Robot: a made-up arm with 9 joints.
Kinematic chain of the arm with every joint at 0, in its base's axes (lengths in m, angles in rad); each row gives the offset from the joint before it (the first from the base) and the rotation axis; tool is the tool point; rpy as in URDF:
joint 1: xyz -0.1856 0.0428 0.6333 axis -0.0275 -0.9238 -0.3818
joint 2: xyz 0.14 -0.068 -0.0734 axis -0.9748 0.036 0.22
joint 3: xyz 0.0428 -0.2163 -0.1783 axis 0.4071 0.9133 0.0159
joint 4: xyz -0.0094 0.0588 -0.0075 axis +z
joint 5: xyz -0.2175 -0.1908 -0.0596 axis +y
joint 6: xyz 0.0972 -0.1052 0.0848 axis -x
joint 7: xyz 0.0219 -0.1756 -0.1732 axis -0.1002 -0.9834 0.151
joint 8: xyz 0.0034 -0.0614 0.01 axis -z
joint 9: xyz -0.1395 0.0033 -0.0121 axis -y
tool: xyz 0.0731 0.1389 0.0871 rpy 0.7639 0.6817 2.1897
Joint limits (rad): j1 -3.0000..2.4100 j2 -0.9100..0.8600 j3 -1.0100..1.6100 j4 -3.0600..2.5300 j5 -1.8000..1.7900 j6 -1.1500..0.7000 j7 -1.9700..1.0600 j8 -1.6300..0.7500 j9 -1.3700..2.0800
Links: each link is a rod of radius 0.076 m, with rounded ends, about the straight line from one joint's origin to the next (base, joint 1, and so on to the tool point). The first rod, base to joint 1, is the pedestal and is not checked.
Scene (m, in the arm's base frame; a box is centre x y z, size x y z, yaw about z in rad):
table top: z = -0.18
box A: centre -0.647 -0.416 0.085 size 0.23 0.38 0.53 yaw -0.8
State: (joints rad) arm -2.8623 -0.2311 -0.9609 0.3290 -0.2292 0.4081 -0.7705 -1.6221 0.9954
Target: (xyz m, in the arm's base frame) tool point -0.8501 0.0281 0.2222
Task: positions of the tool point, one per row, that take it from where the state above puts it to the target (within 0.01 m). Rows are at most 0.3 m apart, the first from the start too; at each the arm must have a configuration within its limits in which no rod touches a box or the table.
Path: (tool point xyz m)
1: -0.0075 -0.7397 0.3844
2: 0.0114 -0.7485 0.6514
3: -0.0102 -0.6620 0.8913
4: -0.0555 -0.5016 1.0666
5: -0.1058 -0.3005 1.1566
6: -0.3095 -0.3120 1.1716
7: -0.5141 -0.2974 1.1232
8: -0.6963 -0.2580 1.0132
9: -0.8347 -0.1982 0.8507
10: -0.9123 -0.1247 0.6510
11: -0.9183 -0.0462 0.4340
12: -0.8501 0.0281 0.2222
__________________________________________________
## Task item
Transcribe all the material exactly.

## Output for this task
Robot: a made-up arm with 9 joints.
Kinematic chain of the arm with every joint at 0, in its base's axes (lengths in m, angles in rad); each row gives the offset from the joint before it (the first from the base) and the rotation axis; tool is the tool point; rpy as in URDF:
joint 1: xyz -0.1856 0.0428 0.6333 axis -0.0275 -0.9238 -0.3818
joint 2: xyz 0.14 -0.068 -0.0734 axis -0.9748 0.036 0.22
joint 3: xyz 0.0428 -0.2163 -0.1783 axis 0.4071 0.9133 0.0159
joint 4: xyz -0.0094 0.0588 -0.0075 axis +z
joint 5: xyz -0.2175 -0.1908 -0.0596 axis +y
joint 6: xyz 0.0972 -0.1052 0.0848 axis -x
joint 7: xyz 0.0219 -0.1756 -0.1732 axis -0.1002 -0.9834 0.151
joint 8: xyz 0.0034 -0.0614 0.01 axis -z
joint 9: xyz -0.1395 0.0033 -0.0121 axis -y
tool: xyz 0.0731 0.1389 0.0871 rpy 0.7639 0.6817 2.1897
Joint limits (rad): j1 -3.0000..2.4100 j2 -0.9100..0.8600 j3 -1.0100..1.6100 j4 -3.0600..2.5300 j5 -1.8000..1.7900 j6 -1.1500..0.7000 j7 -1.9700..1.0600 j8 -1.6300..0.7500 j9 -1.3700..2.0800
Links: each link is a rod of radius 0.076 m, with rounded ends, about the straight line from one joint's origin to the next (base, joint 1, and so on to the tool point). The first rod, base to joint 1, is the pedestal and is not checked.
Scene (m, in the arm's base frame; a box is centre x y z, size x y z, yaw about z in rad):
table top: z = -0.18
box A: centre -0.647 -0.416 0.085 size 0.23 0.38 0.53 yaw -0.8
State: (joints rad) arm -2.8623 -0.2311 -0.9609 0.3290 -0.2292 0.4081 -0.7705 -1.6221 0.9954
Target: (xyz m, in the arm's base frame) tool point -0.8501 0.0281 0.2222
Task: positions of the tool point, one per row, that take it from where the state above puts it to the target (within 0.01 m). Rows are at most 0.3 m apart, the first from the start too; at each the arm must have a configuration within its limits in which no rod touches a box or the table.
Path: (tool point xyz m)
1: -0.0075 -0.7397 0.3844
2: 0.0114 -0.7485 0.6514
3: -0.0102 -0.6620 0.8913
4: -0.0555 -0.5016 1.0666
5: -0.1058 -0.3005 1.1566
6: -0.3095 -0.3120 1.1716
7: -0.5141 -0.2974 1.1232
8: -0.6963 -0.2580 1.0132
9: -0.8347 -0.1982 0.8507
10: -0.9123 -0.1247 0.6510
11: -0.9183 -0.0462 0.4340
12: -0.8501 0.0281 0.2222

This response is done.